Les pharmaciens envoient chaque semaine à des patients vulnérables ou âgés leurs médicaments dans des piluliers, de petites boîtes compartimentées en moments de la journée, question de faciliter la prise de leurs médicaments - parfois jusqu'à 18 par jour! Le projet de loi 28 prévoit une coupure de 20 % des honoraires versés aux pharmaciens pour offrir ce service, ce qui représente une coupure de 177 M$. Or, ce service représente aujourd'hui 30 % des honoraires des pharmaciens.

Afin de combler ce manque à gagner, les propriétaires devront inévitablement effectuer à leur tour des compressions : réduction du nombre d'employés, diminution des heures d'ouverture, diminution du nombre de services offerts à la population... « C'est une coupure directement dans notre profitabilité », précise le pharmacien-propriétaire.

Plus de services, moins d'honoraires?

Le projet de loi 28 est mené de front avec le projet de loi 41, fort attendu dans le milieu de la santé pour dégager quelque peu les médecins de première ligne. En effet, la loi 41 donnerait plus de pouvoirs aux pharmaciens, notamment en leur permettant de prolonger ou d'ajuster certaines ordonnances, en plus d'interpréter certains résultats de laboratoires.

Le gouvernement propose de rémunérer seulement trois des sept actes supplémentaires que pourront offrir les pharmaciens dans le cadre de la loi 41, pour une masse salariale d'environ 30 M$ par année, loin des 177 M$ coupés pour les piluliers.
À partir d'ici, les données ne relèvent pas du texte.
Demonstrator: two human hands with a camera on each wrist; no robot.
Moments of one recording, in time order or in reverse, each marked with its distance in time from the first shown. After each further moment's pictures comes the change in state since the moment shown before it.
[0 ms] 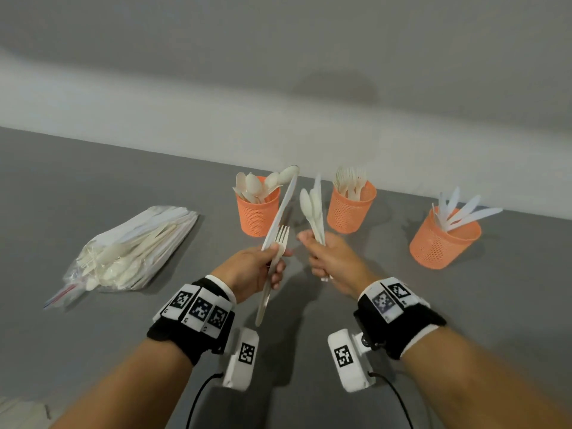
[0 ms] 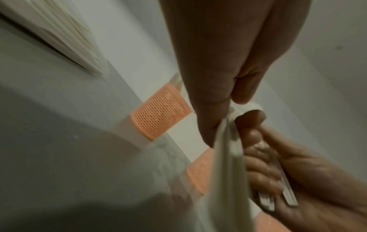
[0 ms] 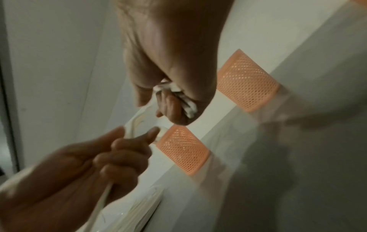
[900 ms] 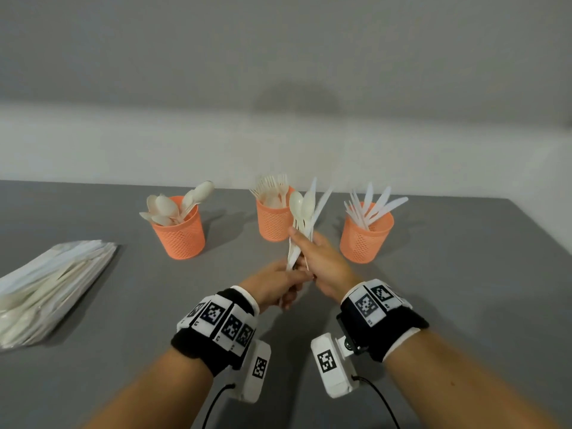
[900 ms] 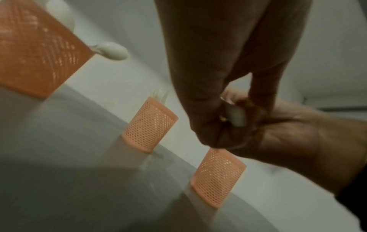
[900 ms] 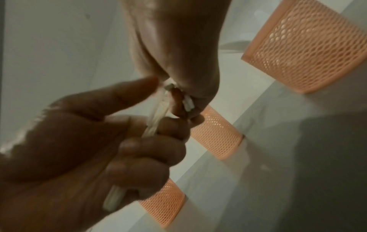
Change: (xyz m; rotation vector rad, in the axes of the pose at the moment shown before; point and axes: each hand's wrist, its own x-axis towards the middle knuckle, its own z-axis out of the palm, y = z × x) left_hand 0.058 -0.016 0.146 0.423 -0.191 -0.032; right_hand -0.036 -0.011 -0.101 0.229 0.181 -0.048
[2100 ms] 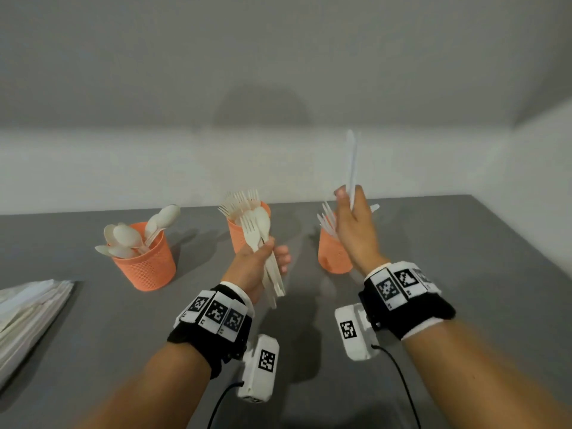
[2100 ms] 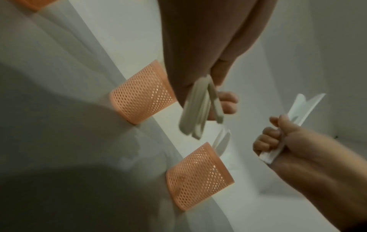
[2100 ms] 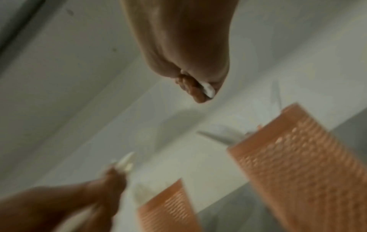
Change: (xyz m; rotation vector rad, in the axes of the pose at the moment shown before) left_hand 0.060 0.019 -0.007 -0.550 0.242 0.194; right_hand 0.025 -0.051 -0.072 -0.445 0.580 -0.468
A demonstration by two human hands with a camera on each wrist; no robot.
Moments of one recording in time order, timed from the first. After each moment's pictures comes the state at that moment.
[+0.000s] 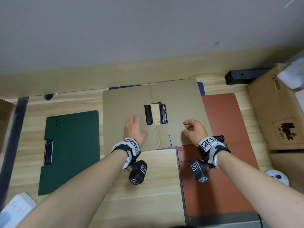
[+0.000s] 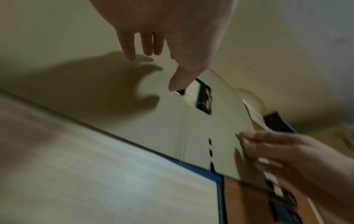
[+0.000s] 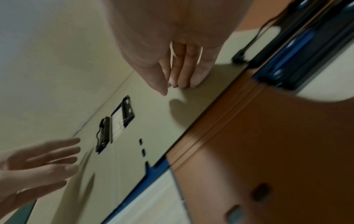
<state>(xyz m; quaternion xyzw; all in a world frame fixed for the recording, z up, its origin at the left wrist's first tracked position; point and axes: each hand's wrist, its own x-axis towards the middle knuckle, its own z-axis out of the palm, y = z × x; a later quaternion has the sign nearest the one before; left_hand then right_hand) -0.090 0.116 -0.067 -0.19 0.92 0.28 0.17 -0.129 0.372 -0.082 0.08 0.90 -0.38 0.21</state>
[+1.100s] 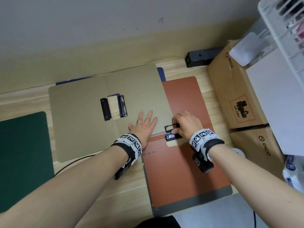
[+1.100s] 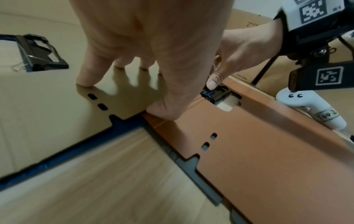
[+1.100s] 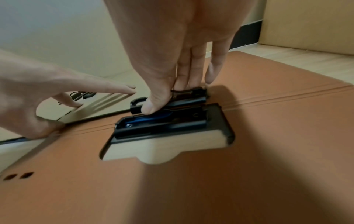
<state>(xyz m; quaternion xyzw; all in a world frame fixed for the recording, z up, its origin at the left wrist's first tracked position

« Si j'assois un pharmacien dans un bureau pendant 15 minutes avec un patient pour répondre aux nouveaux pouvoirs de la loi 41, je dois avoir un autre pharmacien derrière le comptoir. Comment puis-je payer les deux pharmaciens si j'ai moins de revenus, et si le nouveau service offert n'est pas non plus rémunéré par le gouvernement? D'un côté, on nous demande d'offrir plus de services, et de l'autre côté, on coupe nos honoraires », met en perspective Jean-Luc Trottier.

Dans ce dossier, les pharmaciens-propriétaires font front commun, toutes bannières confondues. « On demande au gouvernement : pourquoi frapper sur les pharmaciens? Nous offrons un bon service, il n'y a pas beaucoup d'attente, nous sommes des premiers répondants efficaces dans le réseau de la santé », rappelle Jean-Luc Trottier.